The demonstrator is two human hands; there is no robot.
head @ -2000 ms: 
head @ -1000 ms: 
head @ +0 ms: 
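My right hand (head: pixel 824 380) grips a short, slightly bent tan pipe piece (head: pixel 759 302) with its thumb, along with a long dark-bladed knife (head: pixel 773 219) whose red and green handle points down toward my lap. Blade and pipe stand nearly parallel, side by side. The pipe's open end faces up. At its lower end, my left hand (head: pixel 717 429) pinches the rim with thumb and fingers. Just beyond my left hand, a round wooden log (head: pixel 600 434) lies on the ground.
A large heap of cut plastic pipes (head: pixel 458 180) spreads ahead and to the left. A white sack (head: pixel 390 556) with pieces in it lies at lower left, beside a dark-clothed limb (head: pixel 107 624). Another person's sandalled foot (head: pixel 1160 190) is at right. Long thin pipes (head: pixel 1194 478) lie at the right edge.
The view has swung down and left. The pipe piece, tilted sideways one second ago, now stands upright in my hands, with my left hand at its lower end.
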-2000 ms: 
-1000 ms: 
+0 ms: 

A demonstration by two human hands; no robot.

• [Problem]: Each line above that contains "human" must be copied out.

• [Reply]:
The demonstrator is two human hands; there is no robot.
A demonstration by two human hands; no robot.

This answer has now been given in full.